Tuesday, March 15, 2011

Girl, interrupted, by the Golden Horde

Alexandra Wallace, a student at UCLA, laments on YouTube© that she is dismayed by the multitude of Asians at her school. Whether at the sight of Asian students' large and attentive families coming around dormitories on weekends to cook, clean, and shop, or at the sound of the students themselves enthusiastically chattering on their cell phones in the library in their native tongues, either to catch up with friends or to discover whether their families survived the tsunami, Ms. Wallace considers herself aggrieved. Her Asian fellow students' library behavior is particularly annoying, she says, because they tend to interrupt her epiphanies.

Ms. Wallace certainly puts me in mind of a library in one respect, since her own natural endowments are at least as impressive as the twin volumes of the Oxford English Dictionary sitting on my shelf and don't even require the aid of the magnifying glass thoughtfully provided with the dictionary, to appreciate. I am at least as gratified to see the word "epiphany" occur in the unscripted conversation of a modern college student. And I certainly second her desire for silence in the temple of learning, believing, with Gibbon, that "Conversation enriches the understanding, but solitude is the school of genius."

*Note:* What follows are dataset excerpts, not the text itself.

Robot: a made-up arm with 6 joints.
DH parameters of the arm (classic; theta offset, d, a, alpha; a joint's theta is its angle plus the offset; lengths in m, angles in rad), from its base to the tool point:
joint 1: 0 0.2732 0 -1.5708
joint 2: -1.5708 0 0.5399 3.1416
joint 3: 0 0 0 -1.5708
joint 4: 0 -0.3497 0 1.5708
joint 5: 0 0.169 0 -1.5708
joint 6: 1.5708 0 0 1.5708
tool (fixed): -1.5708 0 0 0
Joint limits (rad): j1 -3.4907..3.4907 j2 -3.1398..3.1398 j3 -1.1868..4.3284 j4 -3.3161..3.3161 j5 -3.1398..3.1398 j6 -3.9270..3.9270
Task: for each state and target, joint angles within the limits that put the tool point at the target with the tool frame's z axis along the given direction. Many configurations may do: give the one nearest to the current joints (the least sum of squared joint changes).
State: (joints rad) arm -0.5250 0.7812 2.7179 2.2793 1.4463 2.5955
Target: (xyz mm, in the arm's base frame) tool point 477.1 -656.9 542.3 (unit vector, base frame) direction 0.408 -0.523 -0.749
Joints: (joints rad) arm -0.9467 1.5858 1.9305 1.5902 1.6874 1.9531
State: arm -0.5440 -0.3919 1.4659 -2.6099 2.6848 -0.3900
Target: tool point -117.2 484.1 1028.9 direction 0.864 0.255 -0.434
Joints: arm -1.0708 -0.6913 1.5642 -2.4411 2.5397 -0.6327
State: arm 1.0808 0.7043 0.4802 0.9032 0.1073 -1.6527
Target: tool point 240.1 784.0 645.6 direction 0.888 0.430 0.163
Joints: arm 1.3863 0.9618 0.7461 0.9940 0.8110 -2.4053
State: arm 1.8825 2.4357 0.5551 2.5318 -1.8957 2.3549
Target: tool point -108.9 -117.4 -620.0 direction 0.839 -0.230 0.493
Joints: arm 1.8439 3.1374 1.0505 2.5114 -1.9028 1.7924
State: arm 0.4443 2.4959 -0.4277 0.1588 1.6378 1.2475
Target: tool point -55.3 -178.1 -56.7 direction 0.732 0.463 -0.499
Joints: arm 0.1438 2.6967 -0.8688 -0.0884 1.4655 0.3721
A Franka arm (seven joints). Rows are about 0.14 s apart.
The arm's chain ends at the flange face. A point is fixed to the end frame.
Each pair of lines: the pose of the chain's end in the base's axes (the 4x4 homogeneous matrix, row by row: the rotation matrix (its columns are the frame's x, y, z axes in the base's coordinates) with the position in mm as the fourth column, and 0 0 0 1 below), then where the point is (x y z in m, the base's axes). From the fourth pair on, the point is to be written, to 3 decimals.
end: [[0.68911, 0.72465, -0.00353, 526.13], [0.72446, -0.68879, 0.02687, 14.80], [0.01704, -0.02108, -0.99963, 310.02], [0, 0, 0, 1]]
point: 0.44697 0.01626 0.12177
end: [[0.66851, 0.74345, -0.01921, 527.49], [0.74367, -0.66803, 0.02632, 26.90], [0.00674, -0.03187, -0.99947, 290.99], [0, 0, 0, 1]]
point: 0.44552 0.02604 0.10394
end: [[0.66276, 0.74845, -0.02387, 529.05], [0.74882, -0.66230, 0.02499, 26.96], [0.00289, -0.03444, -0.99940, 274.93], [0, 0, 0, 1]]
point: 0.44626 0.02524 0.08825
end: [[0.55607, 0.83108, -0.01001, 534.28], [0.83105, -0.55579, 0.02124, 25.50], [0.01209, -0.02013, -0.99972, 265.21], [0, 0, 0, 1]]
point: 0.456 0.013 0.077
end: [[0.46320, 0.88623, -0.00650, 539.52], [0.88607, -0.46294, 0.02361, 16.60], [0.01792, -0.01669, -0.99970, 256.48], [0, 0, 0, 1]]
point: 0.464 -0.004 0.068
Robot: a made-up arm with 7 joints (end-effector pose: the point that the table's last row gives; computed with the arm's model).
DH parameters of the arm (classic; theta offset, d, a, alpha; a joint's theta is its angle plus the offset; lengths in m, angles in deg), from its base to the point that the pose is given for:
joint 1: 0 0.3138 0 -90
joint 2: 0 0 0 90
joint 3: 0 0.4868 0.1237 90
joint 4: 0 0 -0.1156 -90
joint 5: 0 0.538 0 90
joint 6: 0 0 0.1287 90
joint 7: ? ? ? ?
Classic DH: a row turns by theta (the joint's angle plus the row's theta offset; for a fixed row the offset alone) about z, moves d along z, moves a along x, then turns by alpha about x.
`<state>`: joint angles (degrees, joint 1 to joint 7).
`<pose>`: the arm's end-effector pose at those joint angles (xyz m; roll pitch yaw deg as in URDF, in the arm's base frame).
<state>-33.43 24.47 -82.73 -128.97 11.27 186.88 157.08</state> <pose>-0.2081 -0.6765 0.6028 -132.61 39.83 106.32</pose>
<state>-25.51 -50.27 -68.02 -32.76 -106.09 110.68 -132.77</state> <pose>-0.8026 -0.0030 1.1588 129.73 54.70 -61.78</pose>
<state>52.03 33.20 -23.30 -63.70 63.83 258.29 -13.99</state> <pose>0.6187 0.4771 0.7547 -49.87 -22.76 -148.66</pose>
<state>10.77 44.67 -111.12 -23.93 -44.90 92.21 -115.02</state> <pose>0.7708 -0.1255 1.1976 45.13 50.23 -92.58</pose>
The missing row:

Ms. Wallace, who criticizes the Asians for not adopting "American manners" may not realize just how rare she is. She has apparently lived all 20 years or so of her admittedly brief life without being aware that loud, heedless discussions of purely private matters inflicted on bystanders in public places via cell phone are American manners. The poor Japanese, known for their alacrity in copying, and seeking to improve, the best of American inventions, may simply be trying to fit in. As for Ms. Wallace, perhaps she was raised among the Amish, though her speech doesn't suggest it and her mode of dress would indicate that if that is her origin, she seems to have discarded that group's dress code with abandon.

If Ms. Wallace has, indeed, lived this long and remained so little aware of real American manners as to find public cell phone conversations peculiarly Asian, she has certainly achieved a kind of distinction; indeed, it occurs to me to wonder if her obliviousness arises from having read a Zen text and become lost in contemplation of the Diamond Sutra or something. I too detest loud, public cell phone conversations though admittedly, hearing one in an oriental tongue would at least spare me the litany of "I was like...he was like...whatever, dude!"

Perhaps Ms. Wallace is like the woman I once worked with, some years ago, who went to Hong Kong for a week with her husband. When she returned, the rest of us asked her how she liked it. With a gesture of distaste, she said, "It was OK, I guess--but good God, all those Orientals!"

In any case, I must admit that I, too, have misgivings about Asians in libraries—they have an unsettling tendency to show up the rest of us.